**Problem to work on**
Find all lines below containing the string "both" and return them.

**Items from a dataset**

------------------------------------------------------------

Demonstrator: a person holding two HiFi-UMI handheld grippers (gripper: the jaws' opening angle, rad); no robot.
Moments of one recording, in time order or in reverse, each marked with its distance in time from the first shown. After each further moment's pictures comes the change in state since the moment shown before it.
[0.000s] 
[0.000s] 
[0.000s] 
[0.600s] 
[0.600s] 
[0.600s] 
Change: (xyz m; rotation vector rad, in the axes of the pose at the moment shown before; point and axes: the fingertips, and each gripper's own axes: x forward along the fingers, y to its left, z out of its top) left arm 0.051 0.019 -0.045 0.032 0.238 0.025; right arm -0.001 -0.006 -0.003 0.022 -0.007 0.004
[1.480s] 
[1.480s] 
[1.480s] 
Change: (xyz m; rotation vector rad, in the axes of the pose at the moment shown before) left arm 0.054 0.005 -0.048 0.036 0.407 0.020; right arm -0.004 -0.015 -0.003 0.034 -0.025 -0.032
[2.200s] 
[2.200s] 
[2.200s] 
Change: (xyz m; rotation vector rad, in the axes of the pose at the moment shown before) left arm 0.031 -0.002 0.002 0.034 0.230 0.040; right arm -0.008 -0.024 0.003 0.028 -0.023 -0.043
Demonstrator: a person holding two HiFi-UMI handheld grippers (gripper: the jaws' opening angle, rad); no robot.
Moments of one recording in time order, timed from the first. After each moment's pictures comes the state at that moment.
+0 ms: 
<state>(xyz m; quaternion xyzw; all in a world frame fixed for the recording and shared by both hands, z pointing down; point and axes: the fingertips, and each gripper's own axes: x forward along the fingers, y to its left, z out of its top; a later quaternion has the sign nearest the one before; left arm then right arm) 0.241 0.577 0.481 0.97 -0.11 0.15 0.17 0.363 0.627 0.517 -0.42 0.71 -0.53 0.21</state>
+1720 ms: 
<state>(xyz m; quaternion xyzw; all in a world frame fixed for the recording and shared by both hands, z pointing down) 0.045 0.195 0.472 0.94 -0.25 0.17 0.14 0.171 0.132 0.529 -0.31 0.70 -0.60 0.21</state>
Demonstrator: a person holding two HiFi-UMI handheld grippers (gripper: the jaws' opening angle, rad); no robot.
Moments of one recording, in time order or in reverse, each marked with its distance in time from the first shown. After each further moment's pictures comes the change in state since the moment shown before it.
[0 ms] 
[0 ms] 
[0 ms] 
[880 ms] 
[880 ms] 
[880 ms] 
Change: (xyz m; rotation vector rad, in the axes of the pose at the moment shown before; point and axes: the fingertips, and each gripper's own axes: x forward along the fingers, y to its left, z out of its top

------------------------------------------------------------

**Task output**
<state>(xyz m; quaternion xyzw; all in a world frame fixed for the recording and shared by both hands, z pointing down; point and axes: the fingertips, and each gripper's own axes: x forward along the fingers, y to its left, z out of its top; a later quaternion has the sign nearest the one before; left arm then right arm) 0.241 0.577 0.481 0.97 -0.11 0.15 0.17 0.363 0.627 0.517 -0.42 0.71 -0.53 0.21</state>
<state>(xyz m; quaternion xyzw; all in a world frame fixed for the recording and shared by both hands, z pointing down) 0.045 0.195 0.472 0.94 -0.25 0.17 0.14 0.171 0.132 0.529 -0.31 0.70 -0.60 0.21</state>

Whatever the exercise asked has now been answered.